The government is expected to focus attention on inflation-
control in 1996 after having grappled with the burgeoning trade
and current account deficit in 1995, Yeoh said.
Analysts widely predicted a trade surplus of more than 500
million ringgit (US$200 million) for December when announced by
Deputy Prime Minister Anwar Ibrahim, who is also finance
minister.
The Finance Ministry's secretary-general Clifford Herbert said
Tuesday Anwar would announce the trade statistics this week and
that "there is nothing to be alarmed about."
The current account position is also well within our control,
Herbert added.
Foreign analysts and fund managers, who have been concerned
with Malaysia's wide current account deficit, were keenly
awaiting the release of December trade data to gauge Malaysia's
economic health.
Talk of better trade figures since last week has fueled a
rally on the Malaysian bourse, with the composite index, the key
market barometer, surging 17.49 points to a new 16-month high
Tuesday to 1,124.39.
Analysts said the trade deficit for the whole of 1995 was
expected to be 9. 3 billion ringgit, much lower than the
Treasury's own forecast of 9.6 billion ringgit and better than
earlier predictions by private economists.

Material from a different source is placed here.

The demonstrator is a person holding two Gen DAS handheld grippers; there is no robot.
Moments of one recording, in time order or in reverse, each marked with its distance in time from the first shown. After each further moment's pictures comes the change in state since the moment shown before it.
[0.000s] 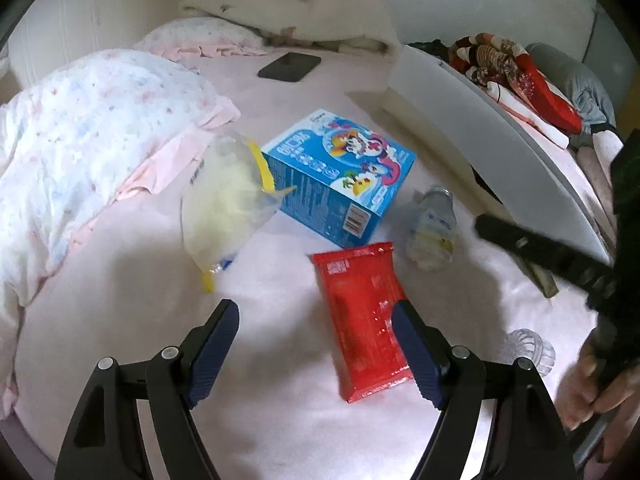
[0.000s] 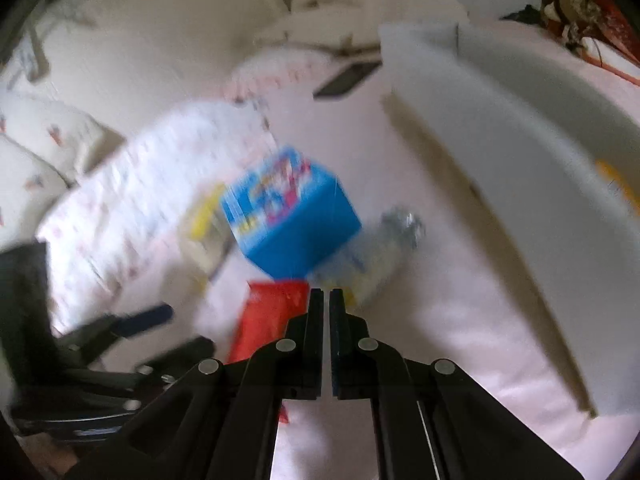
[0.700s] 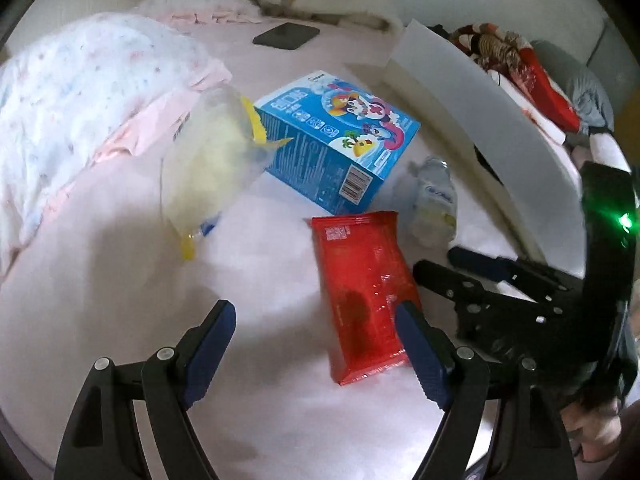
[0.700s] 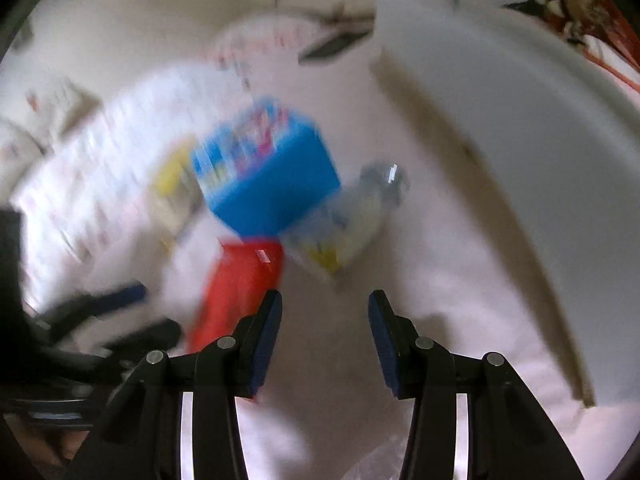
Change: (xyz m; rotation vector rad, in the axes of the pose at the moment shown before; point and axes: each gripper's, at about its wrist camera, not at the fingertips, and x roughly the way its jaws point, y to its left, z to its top) left arm 0.021 0.000 -0.010 -0.025 0.084 -0.051; right arm 0.032 0.004 -0.042 -0.135 0.193 -0.211
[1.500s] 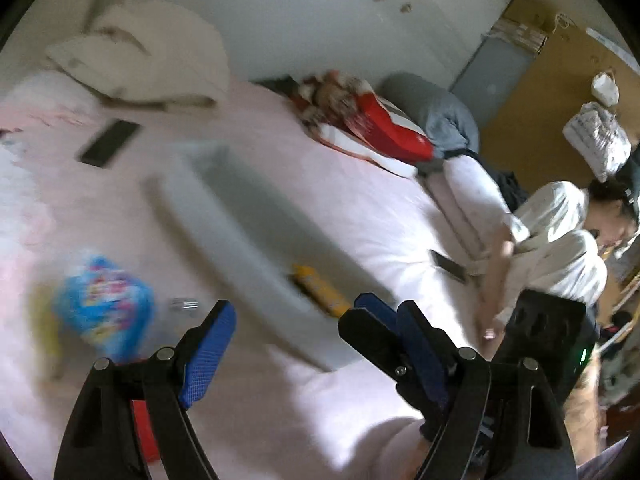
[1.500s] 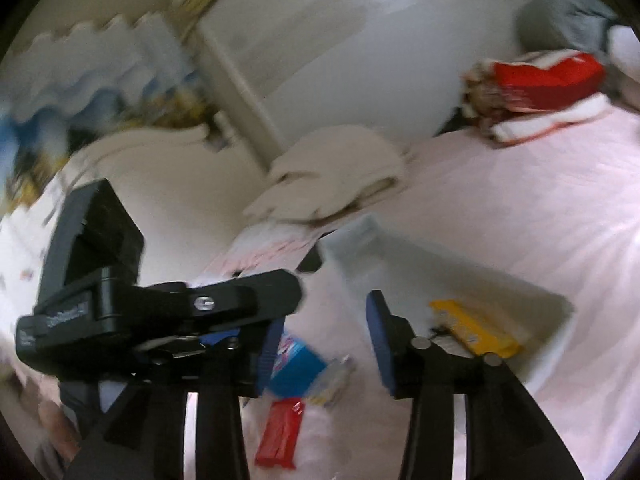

This would also improve the forecast for Malaysia's
problematic current account deficit to 17.5 billion ringgit
against the Treasury's projection of 18.2 billion ringgit for
1995, analysts said.
In 1994, Malaysia saw a trade deficit of 2.2 billion ringgit
and a current account deficit of 11 billion ringgit.
"In 1996, we expect to see a further improvement of the trade
deficit to 2. 5 billion ringgit and a narrowing of the current
account deficit to 15 billion ringgit," an analyst with a foreign
research house said.
Inflation-control is expected to be the main focus this year
as the multiplier effect coming through consumers in the wake of
higher tariffs for telephone services, power and highway toll
could put pressure on prices, analysts said.
The sharp growth in loans last year of above 20 percent amid
the continued robust economic growth that has averaged above
eight percent since 1987 will further fuel inflation, they said.
The government is expected to allow domestic interest rates to
rise by another 75-to-100 basis points by the year-end from the
current average of 7. 20 percent, they said.